On Wed, 20 Aug 1997, Daniel Williman wrote:
> Is this discussion to be directed toward remissions of sin or of penance?
> This is a big part of the topic "indulgences," but the medieval western
> church knew other indulgences, and the earliest ones produced in large
> numbers by the papal chancery were different: exceptions to interdict,
> private altars, free selection of a confessor in articulo mortis, singing
> Mass before dawn, favors like that.
>
> Daniel Williman
> Binghamton University
>
>
Dear Daniel,
We were hoping to treat indulgences in the widest sense in the sessions.
For example, the group of preachers I am studying offer supposedly very
specific 'plenary' indulgences for going on crusade, but they often
presented these in much wider 'lay-man's' terms, so one wonders what
impression the audience was getting--official papal bull, or preacher's
interpretation of that bull. Then too, these preachers were always
complaining about how privileges granted to exempt monasteries, esp.
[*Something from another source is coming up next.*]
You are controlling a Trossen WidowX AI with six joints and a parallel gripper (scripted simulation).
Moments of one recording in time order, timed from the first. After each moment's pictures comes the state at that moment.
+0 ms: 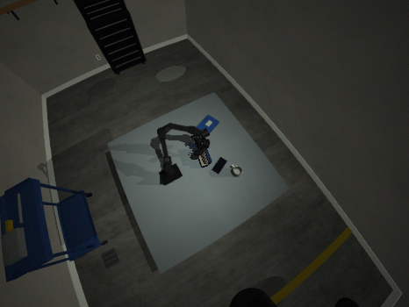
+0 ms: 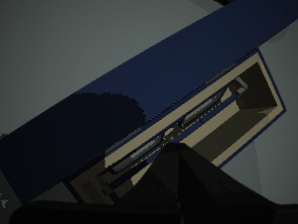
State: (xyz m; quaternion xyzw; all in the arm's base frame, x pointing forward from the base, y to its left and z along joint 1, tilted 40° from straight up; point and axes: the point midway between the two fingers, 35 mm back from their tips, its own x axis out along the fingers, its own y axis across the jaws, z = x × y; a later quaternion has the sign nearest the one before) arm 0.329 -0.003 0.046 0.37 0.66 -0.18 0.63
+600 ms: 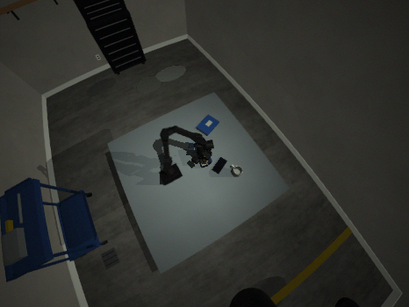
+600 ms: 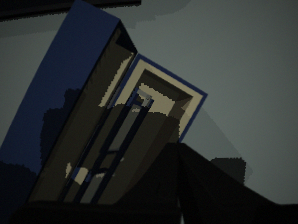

Benedictines and the military orders, were undermining their attempts to
reform usurers, etc., through the threat of excommunication, b/c these
privileges parties did things like accept excommunicates' alms and give
them burial, thus nixing the effect of a priestly or episcopal
excommunication. It seems clear that one basic question underlay all
the fuss about indulgences: who is in control of penance, either in the
external forum of justice or the internal forum of confession. A matter
both of control over pastoral care and legal jurisdiction.